When the operating frequency of the compressor is the preset frequency, the initial environment of the environment where the air conditioner is located is obtained. ambient temperature;

After a preset period of time, obtain the current ambient temperature of the environment where the air conditioner is located;

The difference between the current ambient temperature and the initial ambient temperature is taken as the ambient temperature change amount.
The method according to any one of claims 1 to 6, characterized in that, after determining the detection information of the electronic expansion valve, the method further includes:

Push the detection information to target users so that the target users know the operating status of the electronic expansion valve.
A device for detecting an electronic expansion valve, which is characterized by including:

an obtaining module configured to obtain the operating frequency of the air conditioning compressor;

A first determination module configured to determine the opening change amount and the exhaust gas temperature correction amount of the electronic expansion valve when the operating frequency of the compressor is not lower than the preset frequency;

The second determination module is configured to determine the detection information of the electronic expansion valve according to the opening change amount of the electronic expansion valve and the exhaust gas temperature correction amount.
A device for detecting an electronic expansion valve, including a processor and a memory storing program instructions, characterized in that the processor is configured to execute any one of claims 1 to 7 when running the program instructions.

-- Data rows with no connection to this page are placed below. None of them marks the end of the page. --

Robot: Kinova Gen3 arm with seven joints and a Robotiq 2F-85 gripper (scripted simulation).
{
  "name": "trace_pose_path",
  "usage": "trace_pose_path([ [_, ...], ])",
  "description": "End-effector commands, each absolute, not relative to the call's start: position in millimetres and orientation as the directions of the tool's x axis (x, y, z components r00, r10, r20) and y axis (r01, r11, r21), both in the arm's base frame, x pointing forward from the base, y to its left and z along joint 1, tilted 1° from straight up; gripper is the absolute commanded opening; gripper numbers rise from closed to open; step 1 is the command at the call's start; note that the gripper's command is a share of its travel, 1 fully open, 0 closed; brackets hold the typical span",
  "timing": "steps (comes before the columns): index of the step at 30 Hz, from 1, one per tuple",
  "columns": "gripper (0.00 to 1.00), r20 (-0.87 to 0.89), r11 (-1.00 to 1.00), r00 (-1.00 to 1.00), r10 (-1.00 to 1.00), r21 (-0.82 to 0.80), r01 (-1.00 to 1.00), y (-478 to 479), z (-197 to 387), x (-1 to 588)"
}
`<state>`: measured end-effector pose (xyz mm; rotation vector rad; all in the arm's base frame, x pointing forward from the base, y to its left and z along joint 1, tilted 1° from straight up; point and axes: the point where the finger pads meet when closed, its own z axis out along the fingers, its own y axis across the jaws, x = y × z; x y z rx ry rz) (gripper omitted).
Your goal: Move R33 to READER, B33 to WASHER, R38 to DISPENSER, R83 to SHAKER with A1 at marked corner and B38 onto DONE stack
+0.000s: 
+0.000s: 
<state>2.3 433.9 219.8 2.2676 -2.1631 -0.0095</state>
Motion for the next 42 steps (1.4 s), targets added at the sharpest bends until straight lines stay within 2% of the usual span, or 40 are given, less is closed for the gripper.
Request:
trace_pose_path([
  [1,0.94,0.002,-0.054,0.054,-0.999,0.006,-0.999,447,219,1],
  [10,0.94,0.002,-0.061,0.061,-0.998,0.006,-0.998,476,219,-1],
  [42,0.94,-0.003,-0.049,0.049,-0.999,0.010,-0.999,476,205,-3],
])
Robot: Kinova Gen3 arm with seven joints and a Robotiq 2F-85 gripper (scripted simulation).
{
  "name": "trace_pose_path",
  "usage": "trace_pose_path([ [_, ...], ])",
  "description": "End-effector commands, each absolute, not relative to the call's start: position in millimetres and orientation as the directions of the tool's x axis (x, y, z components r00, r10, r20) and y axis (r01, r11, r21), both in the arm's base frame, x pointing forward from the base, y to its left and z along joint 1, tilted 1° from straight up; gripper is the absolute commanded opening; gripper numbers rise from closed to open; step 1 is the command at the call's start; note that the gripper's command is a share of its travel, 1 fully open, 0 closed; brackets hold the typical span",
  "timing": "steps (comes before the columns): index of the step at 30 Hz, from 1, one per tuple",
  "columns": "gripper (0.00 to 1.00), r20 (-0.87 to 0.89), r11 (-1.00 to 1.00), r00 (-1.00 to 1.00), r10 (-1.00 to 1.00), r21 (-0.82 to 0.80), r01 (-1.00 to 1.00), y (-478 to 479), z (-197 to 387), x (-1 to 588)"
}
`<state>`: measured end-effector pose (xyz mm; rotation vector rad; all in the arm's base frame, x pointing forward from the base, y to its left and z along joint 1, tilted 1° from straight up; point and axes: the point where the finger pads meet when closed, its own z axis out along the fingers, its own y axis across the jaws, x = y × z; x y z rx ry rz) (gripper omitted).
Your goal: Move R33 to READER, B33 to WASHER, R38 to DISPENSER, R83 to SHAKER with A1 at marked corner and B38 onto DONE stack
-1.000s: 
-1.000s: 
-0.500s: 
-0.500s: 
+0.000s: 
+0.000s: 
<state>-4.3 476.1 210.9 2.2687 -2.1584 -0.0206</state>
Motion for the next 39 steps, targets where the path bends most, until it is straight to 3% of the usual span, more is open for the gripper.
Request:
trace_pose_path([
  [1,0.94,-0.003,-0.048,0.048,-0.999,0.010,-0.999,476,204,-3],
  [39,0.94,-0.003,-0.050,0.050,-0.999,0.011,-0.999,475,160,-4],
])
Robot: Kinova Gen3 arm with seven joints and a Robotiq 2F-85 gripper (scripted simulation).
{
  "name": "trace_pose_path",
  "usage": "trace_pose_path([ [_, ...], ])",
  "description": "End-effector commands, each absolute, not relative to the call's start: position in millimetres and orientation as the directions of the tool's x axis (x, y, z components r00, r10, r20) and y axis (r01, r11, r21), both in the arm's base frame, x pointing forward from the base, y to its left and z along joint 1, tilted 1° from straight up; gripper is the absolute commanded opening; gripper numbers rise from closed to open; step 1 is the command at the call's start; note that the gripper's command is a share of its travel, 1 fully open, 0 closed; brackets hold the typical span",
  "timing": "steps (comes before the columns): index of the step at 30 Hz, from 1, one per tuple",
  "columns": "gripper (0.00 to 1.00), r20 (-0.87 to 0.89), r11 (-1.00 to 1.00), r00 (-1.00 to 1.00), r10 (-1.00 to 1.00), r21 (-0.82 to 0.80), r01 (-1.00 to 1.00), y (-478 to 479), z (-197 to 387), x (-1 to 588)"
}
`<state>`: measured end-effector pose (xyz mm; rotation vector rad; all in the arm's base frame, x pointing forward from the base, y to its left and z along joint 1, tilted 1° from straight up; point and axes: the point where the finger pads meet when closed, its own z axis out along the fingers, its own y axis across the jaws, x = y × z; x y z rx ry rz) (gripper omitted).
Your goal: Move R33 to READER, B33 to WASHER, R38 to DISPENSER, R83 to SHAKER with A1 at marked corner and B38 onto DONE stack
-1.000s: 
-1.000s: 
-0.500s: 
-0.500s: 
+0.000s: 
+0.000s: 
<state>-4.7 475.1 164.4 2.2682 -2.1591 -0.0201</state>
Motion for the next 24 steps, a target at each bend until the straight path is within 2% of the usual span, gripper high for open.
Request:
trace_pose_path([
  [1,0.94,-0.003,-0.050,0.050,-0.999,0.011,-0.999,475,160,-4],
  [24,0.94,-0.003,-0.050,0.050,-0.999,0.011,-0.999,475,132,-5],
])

The method for detecting the electronic expansion valve described in the item.
A storage medium stores program instructions, characterized in that, when the program instructions are run, the method for detecting an electronic expansion valve according to any one of claims 1 to 7 is executed.
A computer program, when the computer program is executed by a computer, causes the computer to implement the method for detecting an electronic expansion valve according to any one of claims 1 to 7.
A computer program product. The computer program product includes computer instructions stored on a computer-readable storage medium. When the program instructions are executed by a computer, the computer implements any one of claims 1 to 7. Method for detecting electronic expansion valves.